MDRP Threat Intelligence Analyst

Rapid7 is looking for a MDRP Threat Intelligence Analyst to join our “Threat Command” team and take our threat intelligence analysis capabilities to the next levels.

About the Team

As a MDRP Threat Intelligence Analyst at Rapid7, you will be responsible for reviewing alert data to identify threat activity in customer environments. You will be empowered to steer investigations, including everything from evidence acquisition and analysis to figuring out how the intrusion began to identify any malicious or unexpected activity related to the event. Your colleague, a Customer Advisor, will be responsible for direct communication with the customer, and you will have fellow analysts who will be ready to help you if you encounter a problem or have a question.

About the Role

In this role, you will:

• Perform monitoring of alerts on areas including phishing and credential harvesting sites, and data leakage, dark web monitoring.

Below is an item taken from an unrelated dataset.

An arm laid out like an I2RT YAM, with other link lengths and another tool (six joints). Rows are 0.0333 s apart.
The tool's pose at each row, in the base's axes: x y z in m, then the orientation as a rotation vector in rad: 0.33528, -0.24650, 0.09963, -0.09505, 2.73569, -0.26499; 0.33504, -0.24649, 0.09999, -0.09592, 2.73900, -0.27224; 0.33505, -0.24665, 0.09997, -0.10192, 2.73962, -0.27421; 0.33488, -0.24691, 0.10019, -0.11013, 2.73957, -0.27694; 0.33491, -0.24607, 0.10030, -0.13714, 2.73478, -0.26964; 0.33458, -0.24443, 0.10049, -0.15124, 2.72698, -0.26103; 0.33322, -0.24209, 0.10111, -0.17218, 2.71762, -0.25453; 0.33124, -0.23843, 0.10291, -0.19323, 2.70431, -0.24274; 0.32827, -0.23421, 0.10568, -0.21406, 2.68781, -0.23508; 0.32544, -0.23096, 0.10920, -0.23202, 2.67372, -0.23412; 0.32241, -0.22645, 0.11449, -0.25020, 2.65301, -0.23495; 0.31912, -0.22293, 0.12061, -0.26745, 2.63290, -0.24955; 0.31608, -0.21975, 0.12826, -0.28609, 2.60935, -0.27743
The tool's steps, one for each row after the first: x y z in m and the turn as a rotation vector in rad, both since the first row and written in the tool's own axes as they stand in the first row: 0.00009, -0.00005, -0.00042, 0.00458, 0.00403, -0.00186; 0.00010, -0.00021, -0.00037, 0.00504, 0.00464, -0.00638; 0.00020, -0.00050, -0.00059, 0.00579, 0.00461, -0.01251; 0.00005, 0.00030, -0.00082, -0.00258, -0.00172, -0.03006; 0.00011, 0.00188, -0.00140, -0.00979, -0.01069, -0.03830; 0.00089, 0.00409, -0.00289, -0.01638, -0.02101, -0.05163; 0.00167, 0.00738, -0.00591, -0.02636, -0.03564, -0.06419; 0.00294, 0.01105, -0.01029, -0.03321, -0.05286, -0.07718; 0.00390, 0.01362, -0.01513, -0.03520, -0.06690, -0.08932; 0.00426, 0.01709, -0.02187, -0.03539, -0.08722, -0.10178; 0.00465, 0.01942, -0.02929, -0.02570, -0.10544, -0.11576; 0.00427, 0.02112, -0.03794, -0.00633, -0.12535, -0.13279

• Write findings for each investigation, which includes your intelligence analyst findings and remediation recommendations for customers.

• Research and implement new tools and data sources to expand analysis on emerging cyber threats.

• Assist the internal analyst team with use case development, query development, and alert tuning.

• Create new standard operating procedures to assist analysts with repeatable daily work.

• Produce intelligence outputs to provide an accurate description of the current threat landscape.

• Communicate with Customer Advisors on client requests for Information and investigation findings.

The skills you’ll bring include:

• 1+ Year experience in cyber intelligence or equivalent role with advanced familiarity with cybercrime communities and OSINT sources and tools.

• Experience in investigating threats, utilizing OSINT, HUMINT and other research techniques to uncover threat actors and their TTPs while providing context to threats and reaching conclusions from incomplete or missing data.

• Technical know-how on extracting threat data (IP’s, domains, ports, malware, and malicious communications) from multiple sources.

• Business understanding and familiarity with corporate security solutions.

• Excellent interpersonal and teamwork skills.

We know that the best ideas and solutions come from multi-dimensional teams. Teams reflecting a variety of backgrounds and professional experiences. If you are excited about this role and feel your experience can make an impact, please don’t be shy - apply today.

Rapid7 (NASDAQ: RPD) helps organizations across the globe protect what matters most so innovation can thrive in an increasingly connected world. Our comprehensive technology, services, and community-focused research simplify the complex for security teams, helping them reduce vulnerabilities, monitor for malicious behavior, be in 10 places at once, and shut down attacks. We’re on a mission to make security solutions easier to use and access so we can bring safety and resilience to more people.

With more than 10,000 customers across 140+ countries, Rapid7 is a leader in cybersecurity that has earned numerous industry accolades and recognition for our technology and culture.